Supplied information>
***
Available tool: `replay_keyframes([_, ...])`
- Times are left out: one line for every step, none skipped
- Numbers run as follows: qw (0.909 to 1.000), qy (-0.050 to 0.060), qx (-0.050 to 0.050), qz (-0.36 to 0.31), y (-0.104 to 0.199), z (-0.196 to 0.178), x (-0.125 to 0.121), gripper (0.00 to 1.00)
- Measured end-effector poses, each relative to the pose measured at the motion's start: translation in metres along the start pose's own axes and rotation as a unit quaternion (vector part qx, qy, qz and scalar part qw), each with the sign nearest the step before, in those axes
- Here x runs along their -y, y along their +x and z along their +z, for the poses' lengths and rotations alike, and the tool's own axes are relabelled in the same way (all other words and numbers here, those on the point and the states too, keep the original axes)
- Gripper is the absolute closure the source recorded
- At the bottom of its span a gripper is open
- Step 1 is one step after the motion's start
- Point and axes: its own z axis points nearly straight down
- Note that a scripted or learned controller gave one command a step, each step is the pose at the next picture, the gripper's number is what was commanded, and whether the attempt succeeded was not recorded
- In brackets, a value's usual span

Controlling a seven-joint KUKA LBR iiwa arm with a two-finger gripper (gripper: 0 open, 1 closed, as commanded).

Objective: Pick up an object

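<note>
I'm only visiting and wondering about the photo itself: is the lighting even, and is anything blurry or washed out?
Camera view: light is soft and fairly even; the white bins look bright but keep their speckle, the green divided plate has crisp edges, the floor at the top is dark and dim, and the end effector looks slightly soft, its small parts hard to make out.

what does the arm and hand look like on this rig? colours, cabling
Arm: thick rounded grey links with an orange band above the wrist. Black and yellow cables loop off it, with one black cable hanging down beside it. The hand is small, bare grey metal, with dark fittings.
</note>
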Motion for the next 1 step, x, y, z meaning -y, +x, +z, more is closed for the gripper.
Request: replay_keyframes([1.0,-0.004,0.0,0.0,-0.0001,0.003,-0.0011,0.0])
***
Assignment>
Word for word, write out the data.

Response to this task>
Available tool: `replay_keyframes([_, ...])`
- Times are left out: one line for every step, none skipped
- Numbers run as follows: qw (0.909 to 1.000), qy (-0.050 to 0.060), qx (-0.050 to 0.050), qz (-0.36 to 0.31), y (-0.104 to 0.199), z (-0.196 to 0.178), x (-0.125 to 0.121), gripper (0.00 to 1.00)
- Measured end-effector poses, each relative to the pose measured at the motion's start: translation in metres along the start pose's own axes and rotation as a unit quaternion (vector part qx, qy, qz and scalar part qw), each with the sign nearest the step before, in those axes
- Here x runs along their -y, y along their +x and z along their +z, for the poses' lengths and rotations alike, and the tool's own axes are relabelled in the same way (all other words and numbers here, those on the point and the states too, keep the original axes)
- Gripper is the absolute closure the source recorded
- At the bottom of its span a gripper is open
- Step 1 is one step after the motion's start
- Point and axes: its own z axis points nearly straight down
- Note that a scripted or learned controller gave one command a step, each step is the pose at the next picture, the gripper's number is what was commanded, and whether the attempt succeeded was not recorded
- In brackets, a value's usual span

Controlling a seven-joint KUKA LBR iiwa arm with a two-finger gripper (gripper: 0 open, 1 closed, as commanded).

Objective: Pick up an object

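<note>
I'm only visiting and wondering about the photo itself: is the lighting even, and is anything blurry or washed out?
Camera view: light is soft and fairly even; the white bins look bright but keep their speckle, the green divided plate has crisp edges, the floor at the top is dark and dim, and the end effector looks slightly soft, its small parts hard to make out.

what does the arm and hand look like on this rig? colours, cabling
Arm: thick rounded grey links with an orange band above the wrist. Black and yellow cables loop off it, with one black cable hanging down beside it. The hand is small, bare grey metal, with dark fittings.
</note>
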Motion for the next 1 step, x, y, z meaning -y, +x, +z, more is closed for the gripper.
Request: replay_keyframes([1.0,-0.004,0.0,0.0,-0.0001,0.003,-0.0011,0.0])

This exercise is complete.